For most infections, HLA molecules do a good job at showing the "right parts" of the virus to the CTL cells. With HIV it can be problematic.
HIV is excellent at mutating (i.e. changing its identity) and thus often only harmless parts of HIV get displayed by HLA even though the cell is infected by HIV. But, according to Goulder, people who have a certain HLA type, for example people with HLA-B57, have CTL cells that manage to still mount an effective immune response to HIV despite HIV mutating. How? HLA-B57 doesn't let HIV away with hiding. In the case of the CTL B57 immune response, the virus has two unappealing choices. The first one is: it doesn't mutate but then the virus infected cell is killed by the CTL. The second one is: it does, but the mutation that HIV must make to evade the immune response is, by chance, in a critical region of the virus for its survival. Thus, the mutation itself will partially cripple the virus. So, in either scenario, HIV is in trouble.
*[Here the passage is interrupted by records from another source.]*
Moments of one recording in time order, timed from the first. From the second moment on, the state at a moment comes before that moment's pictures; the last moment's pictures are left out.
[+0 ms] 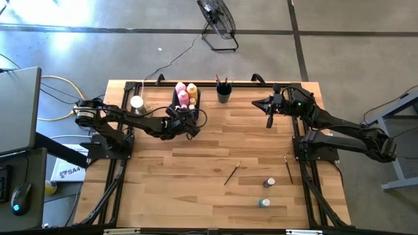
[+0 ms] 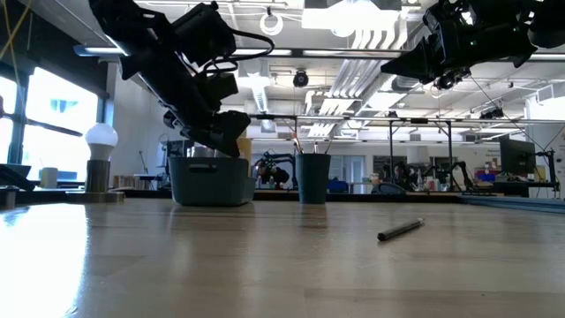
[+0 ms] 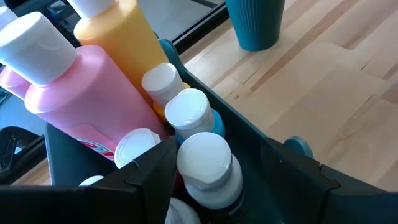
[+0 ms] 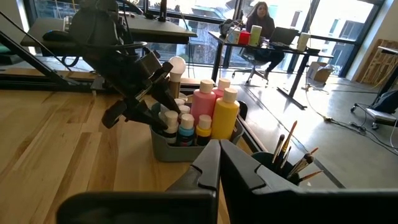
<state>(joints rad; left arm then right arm) 0.07 1.55 0.77 0.01 -0.82 -0.36 -0.58 0.76 0.43 0.21 -0.31 -0.19</state>
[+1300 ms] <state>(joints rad) 0.00 1.54 1.03 -0.11 -0.87 -0.08 -0.58 0.76 0.43 0.21 -0.32 -0.19</state>
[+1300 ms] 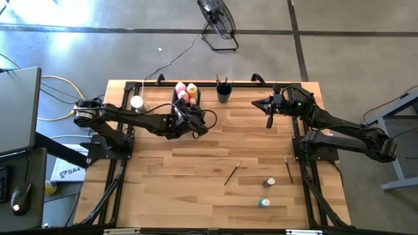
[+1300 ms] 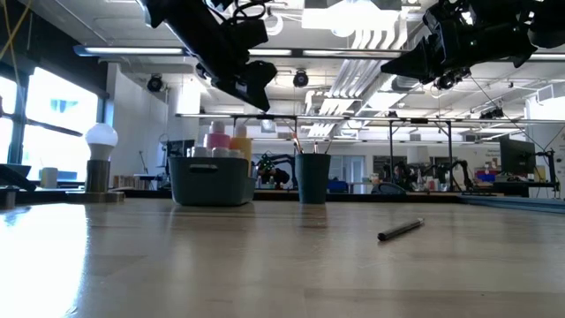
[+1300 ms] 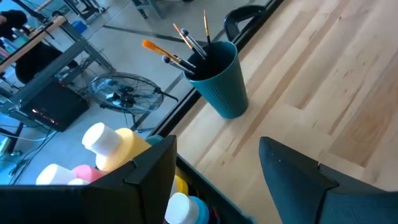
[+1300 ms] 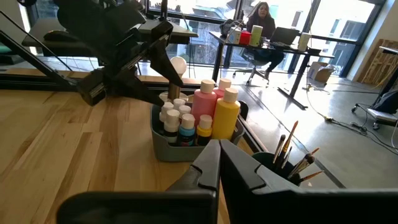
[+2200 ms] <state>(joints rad) 0.00 1.54 1.03 -0.11 -0.89 -0.05 -0.58 0.76 0.43 0.21 -0.32 -0.19</state>
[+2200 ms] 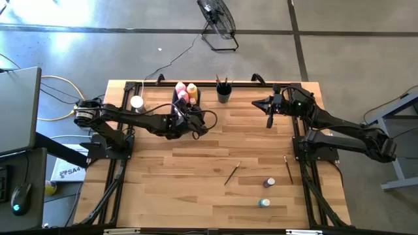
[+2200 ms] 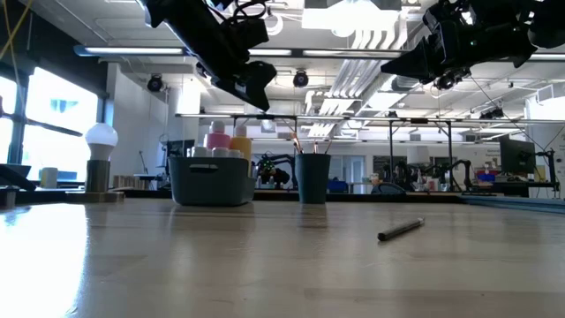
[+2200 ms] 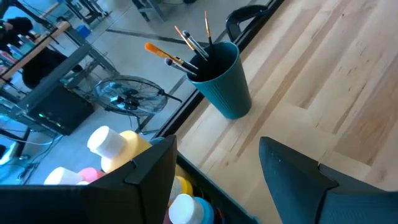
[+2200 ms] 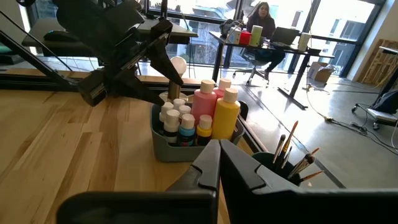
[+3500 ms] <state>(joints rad) 0.00 1.02 0.45 0.42 -0.69 0.25 -0.58 0.76 0.43 0.21 -0.31 -0.19</state>
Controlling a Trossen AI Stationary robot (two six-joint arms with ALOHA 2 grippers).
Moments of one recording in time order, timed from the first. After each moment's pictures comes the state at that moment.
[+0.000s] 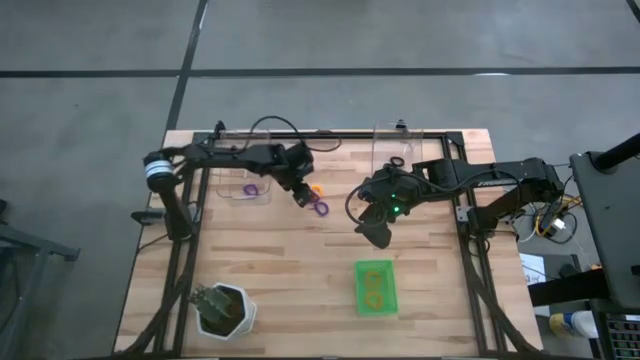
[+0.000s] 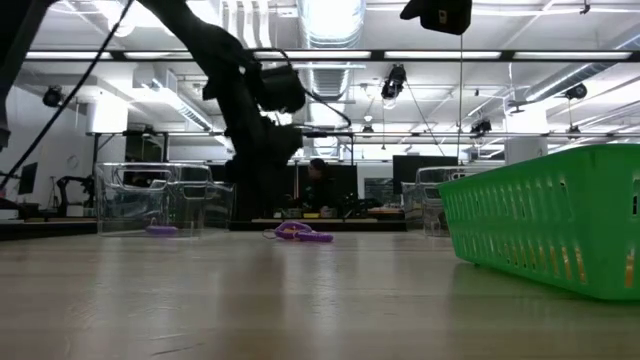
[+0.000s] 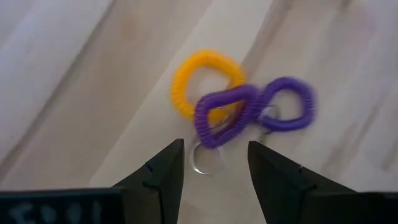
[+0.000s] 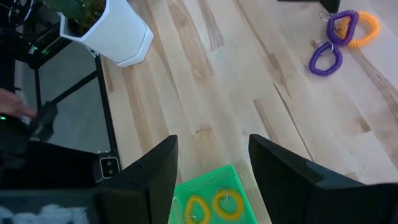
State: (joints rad) left arm 0.39 1.75 1.17 -0.53 0.13 -0.25; right arm 0.09 1.44 1.47 -0.88 -0.13 0.63
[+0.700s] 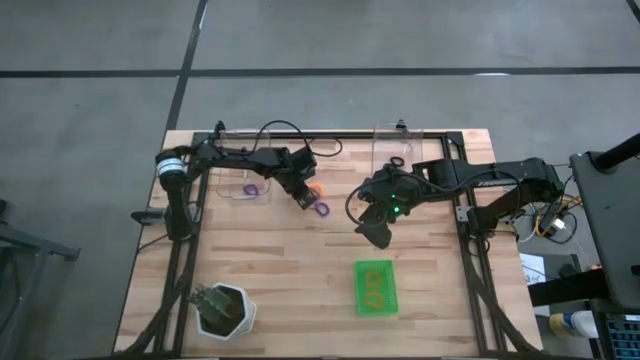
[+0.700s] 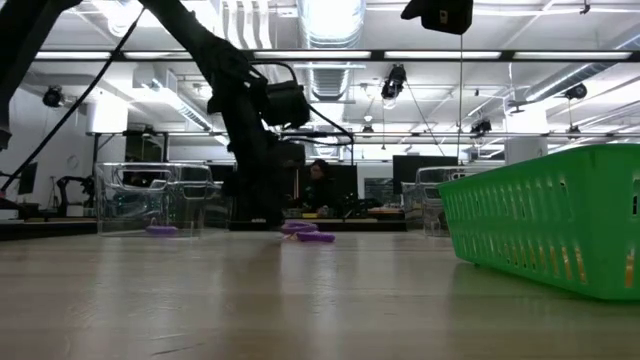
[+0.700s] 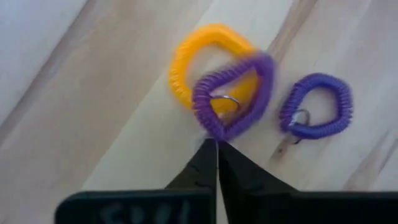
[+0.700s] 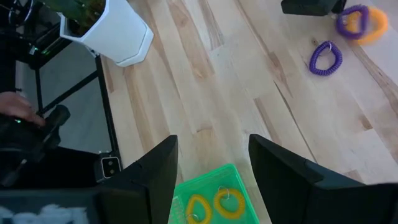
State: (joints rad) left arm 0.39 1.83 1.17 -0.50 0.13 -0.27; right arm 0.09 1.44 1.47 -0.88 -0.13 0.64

Goulder says working on such collaborative projects is inspiring, and to him, the ultimate professional reward. The team's research goes beyond what he describes as an "intellectual exercise; there is also a capacity building element." The logistics of leading a project on three continents requires plenty of organisational skills and demands a hectic schedule; Goulder spends 25% of his time abroad. But for Goulder the rewards are great: "You meet a huge number of fantastic people," he explains, "It is a privilege to interact with them."
The Future of HIV Research
HIV is a major global public health issue, and the research field is dynamic. Does that mean it is over subscribed and difficult for the early career researcher to penetrate? Goulder admits the area is deemed "sexy," and has attracted top scientific talent. However, this high level of competition is something Goulder views as a positive force. HIV researchers, Goulder feels, still profit career-wise from a relatively robust funding scene. Goulder also believes when it comes to publishing, breakthroughs in HIV often have a higher impact in comparison to equally novel science about a less infamous pathogen.
According to Goulder, having clinical training has been helpful when dealing with clinicians and in appreciating what clinical complications HIV-positive patients may have. But the clinician-scientist path is not the only one for scientists interested in HIV research. Academic researchers without clinical degrees--molecular biologists, bioinformatics specialists, etc.--also have very important roles to play.
Goulder plans are to stay in the field long term, and in global-collaborative projects. His work and the work of his research team, he feels, demonstrate the "short, medium, and long term value of pure research for patients." As for a future HIV vaccine, Goulder believes that "a consortium-driven vaccine effort" will indeed be successful. He sees this type of approach--"enabling scientists to work together for a common goal"--as the ultimate career drive, and one he can already recommend.